In 2005, a nationally syndicated television show, The Tom Joyner Show, was launched with Joyner as emcee of a one-hour comedy/variety show, combining sketch comedy featuring the Tom Joyner Show Players (his co-hosts from the radio show), talent contests, and musical performances by such artists as Earth, Wind and Fire, Brian McKnight, Kenneth “Babyface” Edmonds and Toni Braxton. The show attracted advertisers such as McDonalds, Chrysler Corporation, WalMart and Southwest Airlines.
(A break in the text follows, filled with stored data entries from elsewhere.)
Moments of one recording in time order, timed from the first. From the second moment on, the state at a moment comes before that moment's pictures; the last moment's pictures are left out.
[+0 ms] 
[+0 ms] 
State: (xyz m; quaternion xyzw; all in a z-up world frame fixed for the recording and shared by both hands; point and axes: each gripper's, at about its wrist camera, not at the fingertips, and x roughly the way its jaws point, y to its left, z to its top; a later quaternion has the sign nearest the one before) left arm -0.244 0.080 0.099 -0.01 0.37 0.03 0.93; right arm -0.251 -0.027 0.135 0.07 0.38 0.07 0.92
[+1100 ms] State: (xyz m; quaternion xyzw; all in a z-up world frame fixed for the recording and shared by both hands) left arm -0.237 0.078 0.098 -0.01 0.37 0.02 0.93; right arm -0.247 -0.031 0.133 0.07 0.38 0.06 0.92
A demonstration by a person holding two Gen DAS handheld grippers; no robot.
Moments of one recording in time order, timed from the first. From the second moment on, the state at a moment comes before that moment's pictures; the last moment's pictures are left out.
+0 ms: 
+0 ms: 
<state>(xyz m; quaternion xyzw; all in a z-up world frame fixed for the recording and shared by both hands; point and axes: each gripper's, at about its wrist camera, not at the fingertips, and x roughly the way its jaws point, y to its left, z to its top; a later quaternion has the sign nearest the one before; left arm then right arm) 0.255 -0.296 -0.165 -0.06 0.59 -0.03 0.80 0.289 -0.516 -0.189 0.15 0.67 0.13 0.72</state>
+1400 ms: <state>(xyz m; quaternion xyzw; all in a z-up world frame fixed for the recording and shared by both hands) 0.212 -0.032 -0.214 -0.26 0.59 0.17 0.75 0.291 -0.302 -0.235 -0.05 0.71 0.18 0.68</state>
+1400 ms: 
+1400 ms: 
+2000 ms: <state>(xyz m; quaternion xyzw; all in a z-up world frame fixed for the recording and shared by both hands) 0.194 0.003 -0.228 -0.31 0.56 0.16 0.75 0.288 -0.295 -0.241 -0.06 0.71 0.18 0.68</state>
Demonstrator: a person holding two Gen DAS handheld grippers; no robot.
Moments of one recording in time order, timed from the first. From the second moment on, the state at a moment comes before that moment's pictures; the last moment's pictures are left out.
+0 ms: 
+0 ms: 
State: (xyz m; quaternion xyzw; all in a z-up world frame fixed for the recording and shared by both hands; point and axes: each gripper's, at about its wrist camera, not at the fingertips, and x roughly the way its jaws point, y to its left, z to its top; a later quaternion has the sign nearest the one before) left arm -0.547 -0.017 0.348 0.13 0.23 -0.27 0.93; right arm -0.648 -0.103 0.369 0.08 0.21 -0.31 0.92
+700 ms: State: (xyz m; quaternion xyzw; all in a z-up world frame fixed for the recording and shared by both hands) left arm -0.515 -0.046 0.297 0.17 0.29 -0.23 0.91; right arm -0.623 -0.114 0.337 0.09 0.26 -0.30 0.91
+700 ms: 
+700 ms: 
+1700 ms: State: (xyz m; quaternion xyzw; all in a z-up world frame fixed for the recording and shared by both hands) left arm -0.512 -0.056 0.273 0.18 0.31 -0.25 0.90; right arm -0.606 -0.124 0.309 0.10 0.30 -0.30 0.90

While the program achieved top ratings for a weekly syndicated program themed to African American viewers — even taking the number one show position, although it was in a late night time slot — in such markets as New York and Atlanta, affiliates in other markets were reluctant to upgrade the show to prime time for a targeted audience.[citation needed] Without the opportunity to reach a larger audience in earlier time slots and achieve greater revenues, the show had limited ability to offset the residuals and music clearances required by the many performers appearing on the show. Despite award recognition, in May 2006, Joyner decided not to continue due to production costs related to the music variety show concept.[citation needed] Re-runs are shown on TV One cable channel.[9] As for his radio career, Tom Joyner continues to be an influential broadcaster: the TJMS is heard live in over 100 cities, both on-air and via streaming audio, through its syndicator, Reach Media.[10]